Tata sedang berbicara dengan negara bagian selatan Tamil Nadu, Karnataka, dan Telangana dan mencari tanah untuk pabrik perakitan dan pengujian semikonduktor (OSAT) yang dialihdayakan, kata sumber tersebut, yang menolak untuk diidentifikasi karena masalah tersebut bukan untuk umum.

Sementara Tata sebelumnya mengatakan kemungkinan akan memasuki bisnis semikonduktor, ini adalah pertama kalinya berita tentang terjunnya grup ke sektor ini dan skalanya telah dilaporkan.

Pabrik OSAT mengemas, merakit, dan menguji wafer silikon buatan pengecoran, mengubahnya menjadi chip semikonduktor jadi.

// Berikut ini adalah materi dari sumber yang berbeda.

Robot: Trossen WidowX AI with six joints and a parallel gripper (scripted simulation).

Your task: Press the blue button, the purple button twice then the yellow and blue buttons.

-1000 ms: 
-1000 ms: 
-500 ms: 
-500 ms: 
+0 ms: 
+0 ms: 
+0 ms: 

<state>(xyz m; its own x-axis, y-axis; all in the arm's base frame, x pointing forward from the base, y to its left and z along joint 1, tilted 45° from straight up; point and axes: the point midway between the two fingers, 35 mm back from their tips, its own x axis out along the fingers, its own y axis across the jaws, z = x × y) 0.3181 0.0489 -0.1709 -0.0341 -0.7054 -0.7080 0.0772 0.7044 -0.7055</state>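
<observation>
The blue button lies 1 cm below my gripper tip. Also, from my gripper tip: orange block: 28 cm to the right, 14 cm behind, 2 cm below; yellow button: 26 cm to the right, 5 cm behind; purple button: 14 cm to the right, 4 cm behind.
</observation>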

Tata telah melihat beberapa lokasi potensial untuk pabrik, salah satu sumber mengatakan, menambahkan tempat kemungkinan akan diselesaikan bulan depan.

“Sementara mereka (Tata) sangat kuat di sisi perangkat lunak … perangkat keras adalah sesuatu yang ingin mereka tambahkan ke portofolio mereka, yang sangat penting untuk pertumbuhan jangka panjang,” kata sumber itu.

Grup Tata dan tiga negara bagian tidak menanggapi permintaan komentar.

Dorongan Tata akan mendukung upaya ‘Make in India’ Perdana Menteri India Narendra Modi untuk manufaktur elektronik, yang telah membantu mengubah negara Asia Selatan itu menjadi pembuat smartphone terbesar kedua di dunia.

Grup Tata, yang mengendalikan eksportir layanan perangkat lunak terkemuka di India Tata Consultancy Services dan memiliki kepentingan dalam segala hal mulai dari otomotif hingga penerbangan, berencana untuk berinvestasi dalam bisnis elektronik dan digital kelas atas, kata Ketuanya N. Chandrasekaran sebelumnya.

Klien potensial dari bisnis OSAT Tata termasuk perusahaan seperti Intel, Advanced Micro Devices (AMD), dan STMicroelectronics.

Pabrik tersebut diharapkan mulai beroperasi akhir tahun depan dan dapat mempekerjakan hingga 4.000 pekerja, kata sumber tersebut, menambahkan ketersediaan tenaga kerja terampil dengan biaya yang tepat adalah kunci kelangsungan proyek jangka panjang.

“Begitu Tata dimulai, ekosistem akan muncul … Jadi sangat penting untuk menemukan tempat yang tepat dari sudut pandang tenaga kerja,” kata sumber itu.

Secara terpisah, Tata sudah membangun fasilitas manufaktur elektronik berteknologi tinggi di negara bagian Tamil Nadu selatan.